# Task brief
Retype the whole listing that follows, with nothing added or left out.
────────
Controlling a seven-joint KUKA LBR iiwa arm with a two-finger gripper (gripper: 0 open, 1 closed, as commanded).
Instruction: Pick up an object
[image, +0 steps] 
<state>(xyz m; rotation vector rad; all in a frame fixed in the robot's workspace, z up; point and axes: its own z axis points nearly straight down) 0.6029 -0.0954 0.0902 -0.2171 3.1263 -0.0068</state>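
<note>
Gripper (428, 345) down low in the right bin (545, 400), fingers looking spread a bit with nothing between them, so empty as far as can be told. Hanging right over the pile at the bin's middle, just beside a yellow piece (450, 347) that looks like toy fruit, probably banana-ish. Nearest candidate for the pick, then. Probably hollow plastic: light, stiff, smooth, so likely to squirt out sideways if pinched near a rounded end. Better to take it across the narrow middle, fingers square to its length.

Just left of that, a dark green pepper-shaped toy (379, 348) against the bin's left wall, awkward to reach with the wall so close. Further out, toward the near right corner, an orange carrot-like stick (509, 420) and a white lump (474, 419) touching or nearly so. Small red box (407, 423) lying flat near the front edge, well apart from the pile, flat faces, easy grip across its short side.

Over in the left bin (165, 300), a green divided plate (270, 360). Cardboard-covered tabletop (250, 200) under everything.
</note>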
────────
# Your response
Controlling a seven-joint KUKA LBR iiwa arm with a two-finger gripper (gripper: 0 open, 1 closed, as commanded).
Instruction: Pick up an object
[image, +0 steps] 
<state>(xyz m; rotation vector rad; all in a frame fixed in the robot's workspace, z up; point and axes: its own z axis points nearly straight down) 0.6029 -0.0954 0.0902 -0.2171 3.1263 -0.0068</state>
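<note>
Gripper (428, 345) down low in the right bin (545, 400), fingers looking spread a bit with nothing between them, so empty as far as can be told. Hanging right over the pile at the bin's middle, just beside a yellow piece (450, 347) that looks like toy fruit, probably banana-ish. Nearest candidate for the pick, then. Probably hollow plastic: light, stiff, smooth, so likely to squirt out sideways if pinched near a rounded end. Better to take it across the narrow middle, fingers square to its length.

Just left of that, a dark green pepper-shaped toy (379, 348) against the bin's left wall, awkward to reach with the wall so close. Further out, toward the near right corner, an orange carrot-like stick (509, 420) and a white lump (474, 419) touching or nearly so. Small red box (407, 423) lying flat near the front edge, well apart from the pile, flat faces, easy grip across its short side.

Over in the left bin (165, 300), a green divided plate (270, 360). Cardboard-covered tabletop (250, 200) under everything.
</note>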

There is nothing more to this answer.